Many regions are now affected: “We hear about summer camps needing to change their programming due to heat and smoke,” said Forsythe. Another challenge is that humanity is experiencing polycrisis, meaning many crises all at once. “This can make it hard to talk about.”

One good strategy, said Forsythe, is to “be aware of  the onslaught of crises in our pockets (meaning, cell phones). Be an intentional news consumer. Ask yourself: where do I get my news, for how long, what can I do after listening to the news? Know how to toggle in and out, because it’s easy to become numb.” 

As a licensed therapist for more than 10 years, Forsythe has worked in university counseling centers as well as in private practice. She currently serves as the chair of climate cafe programs for the Climate Psychology Alliance of North America, and encourages those who are interested in more information to check out https://www.climatepsychology.us/101

Forsythe mentioned “meaning-making” as a path to healing. “It’s good to notice the moment we’re in and the time we have. We can hold our concerns alongside the need to make dinner, have time with our kids, and walk in the woods. We need to integrate, to shift what we imagine for the future. What we considered normal — especially those of us with privilege and stability — is now shifting to uncertainty and grief because the future we envisioned may not be possible.”

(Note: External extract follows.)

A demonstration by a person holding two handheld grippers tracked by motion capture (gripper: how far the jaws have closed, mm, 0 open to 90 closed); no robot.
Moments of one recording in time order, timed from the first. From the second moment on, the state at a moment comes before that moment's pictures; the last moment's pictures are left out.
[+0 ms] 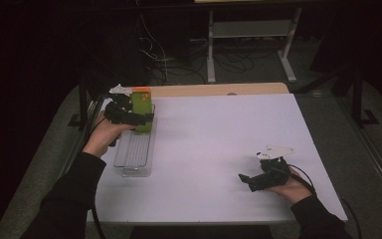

Some may feel intense anger toward financial institutions and corporations for being part of the problem, but each person must find their way.

“Can we opt out of the system we’re in? There’s moral injury in knowing we’re partaking in a system that’s not good for people or the planet,” said Forsythe. “But there are always things we can do, like sustaining local communities, carpooling and other approaches. And for me, it always comes back to getting outside.”

That goes a long way toward feeling, healing and giving us the courage to take action.